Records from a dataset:
- - -

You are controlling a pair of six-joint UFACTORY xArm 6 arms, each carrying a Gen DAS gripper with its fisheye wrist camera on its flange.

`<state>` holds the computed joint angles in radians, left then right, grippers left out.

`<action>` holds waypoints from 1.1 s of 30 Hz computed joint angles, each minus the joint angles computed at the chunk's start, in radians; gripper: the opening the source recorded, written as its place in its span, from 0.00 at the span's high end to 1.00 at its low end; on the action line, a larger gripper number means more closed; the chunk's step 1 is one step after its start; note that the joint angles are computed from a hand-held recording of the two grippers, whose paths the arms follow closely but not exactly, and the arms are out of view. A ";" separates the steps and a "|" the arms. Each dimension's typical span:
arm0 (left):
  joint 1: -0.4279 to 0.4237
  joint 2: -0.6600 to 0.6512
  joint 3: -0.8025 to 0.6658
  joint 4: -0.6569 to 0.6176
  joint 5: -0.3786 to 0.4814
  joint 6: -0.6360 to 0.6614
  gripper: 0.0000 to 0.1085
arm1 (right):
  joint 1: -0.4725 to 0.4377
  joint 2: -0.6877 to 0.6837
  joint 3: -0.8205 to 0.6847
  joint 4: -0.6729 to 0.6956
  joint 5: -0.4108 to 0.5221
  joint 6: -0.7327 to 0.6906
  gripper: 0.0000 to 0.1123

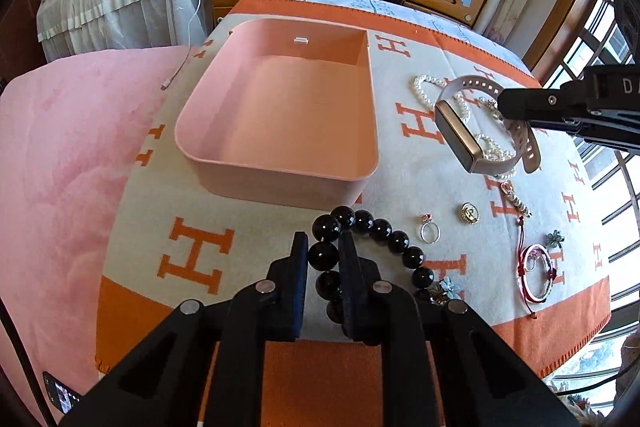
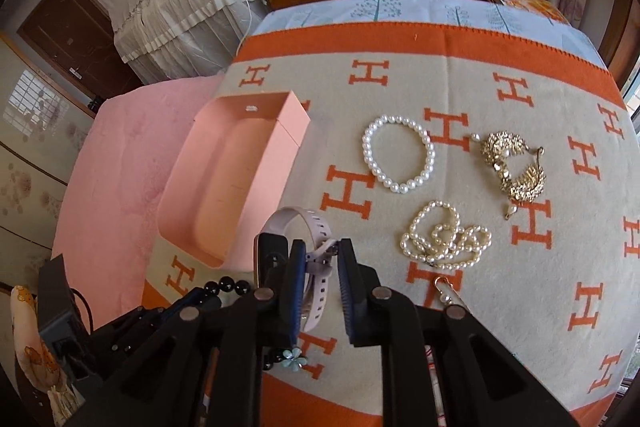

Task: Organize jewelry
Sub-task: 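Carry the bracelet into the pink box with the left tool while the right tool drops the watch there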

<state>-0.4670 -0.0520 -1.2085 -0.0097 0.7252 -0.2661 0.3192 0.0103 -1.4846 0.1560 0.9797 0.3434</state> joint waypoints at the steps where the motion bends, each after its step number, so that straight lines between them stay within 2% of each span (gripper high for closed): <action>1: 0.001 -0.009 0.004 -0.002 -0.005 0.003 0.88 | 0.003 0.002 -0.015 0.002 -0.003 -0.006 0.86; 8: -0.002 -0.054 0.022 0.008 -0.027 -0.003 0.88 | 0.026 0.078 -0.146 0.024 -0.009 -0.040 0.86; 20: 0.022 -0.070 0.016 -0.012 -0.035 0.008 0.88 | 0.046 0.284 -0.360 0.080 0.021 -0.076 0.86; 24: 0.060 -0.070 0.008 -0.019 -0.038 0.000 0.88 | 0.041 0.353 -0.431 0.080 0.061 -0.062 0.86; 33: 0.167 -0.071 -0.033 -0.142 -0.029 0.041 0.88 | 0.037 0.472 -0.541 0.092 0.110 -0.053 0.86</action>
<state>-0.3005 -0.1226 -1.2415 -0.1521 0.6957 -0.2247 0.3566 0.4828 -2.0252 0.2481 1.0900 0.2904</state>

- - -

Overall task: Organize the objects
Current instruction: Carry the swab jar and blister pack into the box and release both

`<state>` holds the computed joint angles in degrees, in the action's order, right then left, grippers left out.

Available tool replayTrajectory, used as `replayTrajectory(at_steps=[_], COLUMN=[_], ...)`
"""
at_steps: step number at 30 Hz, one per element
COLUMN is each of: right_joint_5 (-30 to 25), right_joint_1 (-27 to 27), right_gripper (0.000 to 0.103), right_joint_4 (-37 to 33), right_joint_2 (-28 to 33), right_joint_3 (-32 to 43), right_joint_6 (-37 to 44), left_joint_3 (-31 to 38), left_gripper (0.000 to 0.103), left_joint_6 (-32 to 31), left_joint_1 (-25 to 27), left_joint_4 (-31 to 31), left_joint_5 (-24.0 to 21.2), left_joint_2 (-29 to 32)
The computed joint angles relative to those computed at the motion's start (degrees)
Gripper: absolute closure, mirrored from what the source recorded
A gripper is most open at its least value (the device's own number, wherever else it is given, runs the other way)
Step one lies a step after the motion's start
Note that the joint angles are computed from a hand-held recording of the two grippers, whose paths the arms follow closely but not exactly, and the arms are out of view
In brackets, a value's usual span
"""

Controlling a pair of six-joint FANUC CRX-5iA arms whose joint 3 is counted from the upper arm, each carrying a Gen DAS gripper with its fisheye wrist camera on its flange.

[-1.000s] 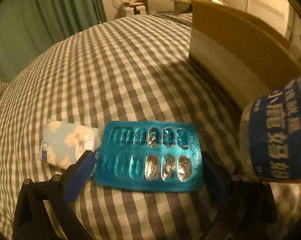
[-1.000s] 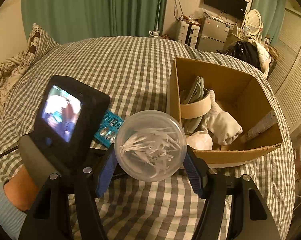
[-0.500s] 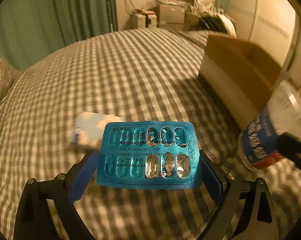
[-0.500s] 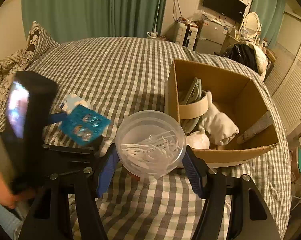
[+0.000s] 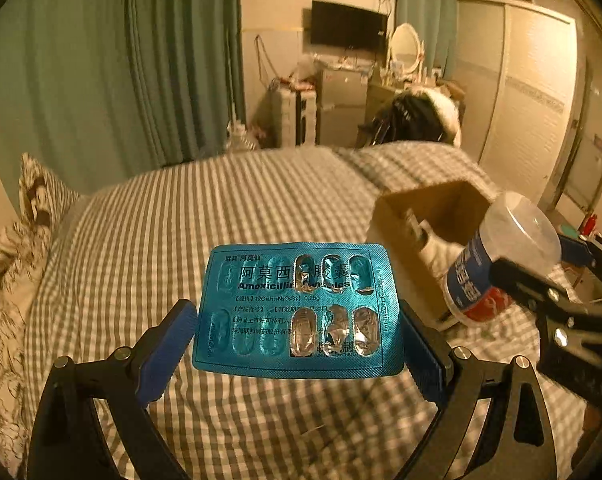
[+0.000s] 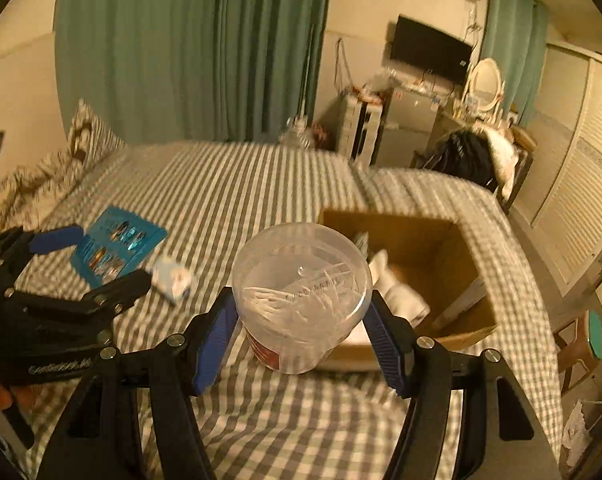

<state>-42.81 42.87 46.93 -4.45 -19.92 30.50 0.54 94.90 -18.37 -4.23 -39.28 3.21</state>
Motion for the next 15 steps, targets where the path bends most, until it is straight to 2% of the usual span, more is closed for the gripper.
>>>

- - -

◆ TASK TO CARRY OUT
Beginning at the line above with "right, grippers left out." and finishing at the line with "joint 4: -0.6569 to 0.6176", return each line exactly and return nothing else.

◆ RESULT OF THIS TASK
`<state>` holds the computed joint angles in radians, left then right, grippers left out.

`<action>` holds waypoints from 1.1 s of 30 Hz computed joint angles, each minus the joint angles computed at the chunk's start, in radians; gripper: the opening the source recorded, written as its place in its span, from 0.00 at the span's high end to 1.00 at its low end; on the action line, a larger gripper number means more closed; the chunk's step 1 is one step after its start; note that the joint angles are computed from a hand-held recording of the two grippers, whose paths the arms follow closely but not exactly, and the arms are out of view. A ";" separates the steps and a "|" the arms. Each dimension's typical span:
arm0 (left):
  joint 1: -0.4279 to 0.4237
  joint 2: -0.6600 to 0.6512
  joint 3: -0.8025 to 0.6658
  joint 4: -0.6569 to 0.6176

The exercise requires no additional answer.